— Problem to work on —
Taking the line containing "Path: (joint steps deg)" as the first and the last line of the entries as the end, reproduce every line between them exactly, including both.

— Data —
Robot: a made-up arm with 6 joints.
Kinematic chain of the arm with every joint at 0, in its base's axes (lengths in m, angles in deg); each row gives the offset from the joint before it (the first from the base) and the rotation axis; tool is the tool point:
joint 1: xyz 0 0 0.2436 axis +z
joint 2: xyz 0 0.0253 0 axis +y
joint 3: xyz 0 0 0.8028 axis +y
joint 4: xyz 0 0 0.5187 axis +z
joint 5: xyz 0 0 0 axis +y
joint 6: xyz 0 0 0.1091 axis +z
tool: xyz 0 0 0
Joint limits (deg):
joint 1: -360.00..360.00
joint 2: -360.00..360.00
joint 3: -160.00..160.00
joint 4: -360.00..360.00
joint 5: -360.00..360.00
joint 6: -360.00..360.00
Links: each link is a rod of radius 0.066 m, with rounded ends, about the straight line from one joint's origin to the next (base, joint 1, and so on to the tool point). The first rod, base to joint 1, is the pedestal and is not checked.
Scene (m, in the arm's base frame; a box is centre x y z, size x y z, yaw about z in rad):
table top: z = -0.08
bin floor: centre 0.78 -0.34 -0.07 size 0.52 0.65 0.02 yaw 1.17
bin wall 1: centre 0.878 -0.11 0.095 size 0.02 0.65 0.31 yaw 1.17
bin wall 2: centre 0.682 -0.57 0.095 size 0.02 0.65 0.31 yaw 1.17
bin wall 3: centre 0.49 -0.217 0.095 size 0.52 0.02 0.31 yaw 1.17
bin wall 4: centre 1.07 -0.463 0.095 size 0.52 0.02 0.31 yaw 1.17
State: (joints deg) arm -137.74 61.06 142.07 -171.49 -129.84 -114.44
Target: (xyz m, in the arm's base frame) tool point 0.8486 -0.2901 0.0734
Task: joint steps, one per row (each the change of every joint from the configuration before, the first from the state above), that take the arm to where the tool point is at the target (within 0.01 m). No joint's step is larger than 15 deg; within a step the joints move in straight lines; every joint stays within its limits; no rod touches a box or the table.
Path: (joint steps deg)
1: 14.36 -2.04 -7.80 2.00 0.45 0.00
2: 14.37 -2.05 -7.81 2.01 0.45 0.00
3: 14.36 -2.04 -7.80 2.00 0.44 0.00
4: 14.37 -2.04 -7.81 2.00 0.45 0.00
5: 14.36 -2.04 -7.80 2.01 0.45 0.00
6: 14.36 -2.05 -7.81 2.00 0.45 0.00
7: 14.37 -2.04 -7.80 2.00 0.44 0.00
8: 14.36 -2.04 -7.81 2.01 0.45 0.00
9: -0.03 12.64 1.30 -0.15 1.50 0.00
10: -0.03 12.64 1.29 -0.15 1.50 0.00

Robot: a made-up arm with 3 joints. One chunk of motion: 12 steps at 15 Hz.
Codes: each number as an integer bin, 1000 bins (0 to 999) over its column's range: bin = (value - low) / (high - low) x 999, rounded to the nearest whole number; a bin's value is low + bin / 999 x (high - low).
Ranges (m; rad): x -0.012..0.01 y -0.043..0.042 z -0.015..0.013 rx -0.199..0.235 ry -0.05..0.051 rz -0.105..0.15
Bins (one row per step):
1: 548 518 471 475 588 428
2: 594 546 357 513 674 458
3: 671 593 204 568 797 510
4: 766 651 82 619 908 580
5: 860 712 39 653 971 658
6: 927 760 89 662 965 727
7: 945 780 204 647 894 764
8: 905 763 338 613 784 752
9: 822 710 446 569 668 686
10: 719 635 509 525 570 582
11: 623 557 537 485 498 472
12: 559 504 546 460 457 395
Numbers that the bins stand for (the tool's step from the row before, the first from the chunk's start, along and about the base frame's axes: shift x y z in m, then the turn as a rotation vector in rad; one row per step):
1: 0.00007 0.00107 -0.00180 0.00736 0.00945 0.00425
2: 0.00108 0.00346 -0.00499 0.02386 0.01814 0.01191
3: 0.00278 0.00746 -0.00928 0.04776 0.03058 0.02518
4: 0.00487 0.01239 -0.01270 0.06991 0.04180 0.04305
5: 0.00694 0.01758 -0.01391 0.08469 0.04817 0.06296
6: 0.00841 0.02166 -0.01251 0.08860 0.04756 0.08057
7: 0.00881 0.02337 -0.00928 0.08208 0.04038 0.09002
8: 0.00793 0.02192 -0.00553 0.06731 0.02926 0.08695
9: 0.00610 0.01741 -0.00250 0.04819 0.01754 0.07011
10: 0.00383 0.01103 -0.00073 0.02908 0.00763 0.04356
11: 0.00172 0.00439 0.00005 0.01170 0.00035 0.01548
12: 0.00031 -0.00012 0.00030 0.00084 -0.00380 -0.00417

— Answer space —
Path: (joint steps deg)
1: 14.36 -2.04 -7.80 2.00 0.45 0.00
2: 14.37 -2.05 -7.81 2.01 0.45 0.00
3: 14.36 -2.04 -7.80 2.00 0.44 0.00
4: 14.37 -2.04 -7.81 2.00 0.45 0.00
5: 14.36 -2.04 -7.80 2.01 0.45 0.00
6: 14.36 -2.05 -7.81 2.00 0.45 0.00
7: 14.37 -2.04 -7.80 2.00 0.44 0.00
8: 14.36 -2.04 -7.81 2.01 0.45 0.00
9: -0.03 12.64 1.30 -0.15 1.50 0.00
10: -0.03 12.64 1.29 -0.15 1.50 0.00

Robot: a made-up arm with 3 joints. One chunk of motion: 12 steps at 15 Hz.
Codes: each number as an integer bin, 1000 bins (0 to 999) over its column's range: bin = (value - low) / (high - low) x 999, rounded to the nearest whole number; a bin's value is low + bin / 999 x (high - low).
Ranges (m; rad): x -0.012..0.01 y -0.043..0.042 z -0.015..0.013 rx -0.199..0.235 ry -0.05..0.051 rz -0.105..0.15
Bins (one row per step):
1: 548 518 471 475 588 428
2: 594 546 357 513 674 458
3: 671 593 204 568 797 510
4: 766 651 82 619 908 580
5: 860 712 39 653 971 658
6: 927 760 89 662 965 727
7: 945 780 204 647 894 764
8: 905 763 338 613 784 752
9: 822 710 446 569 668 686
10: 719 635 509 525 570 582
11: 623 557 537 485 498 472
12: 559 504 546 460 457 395
Numbers that the bins stand for (the tool's step from the row before, the first from the chunk's start, along and about the base frame's axes: shift x y z in m, then the turn as a rotation vector in rad; one row per step):
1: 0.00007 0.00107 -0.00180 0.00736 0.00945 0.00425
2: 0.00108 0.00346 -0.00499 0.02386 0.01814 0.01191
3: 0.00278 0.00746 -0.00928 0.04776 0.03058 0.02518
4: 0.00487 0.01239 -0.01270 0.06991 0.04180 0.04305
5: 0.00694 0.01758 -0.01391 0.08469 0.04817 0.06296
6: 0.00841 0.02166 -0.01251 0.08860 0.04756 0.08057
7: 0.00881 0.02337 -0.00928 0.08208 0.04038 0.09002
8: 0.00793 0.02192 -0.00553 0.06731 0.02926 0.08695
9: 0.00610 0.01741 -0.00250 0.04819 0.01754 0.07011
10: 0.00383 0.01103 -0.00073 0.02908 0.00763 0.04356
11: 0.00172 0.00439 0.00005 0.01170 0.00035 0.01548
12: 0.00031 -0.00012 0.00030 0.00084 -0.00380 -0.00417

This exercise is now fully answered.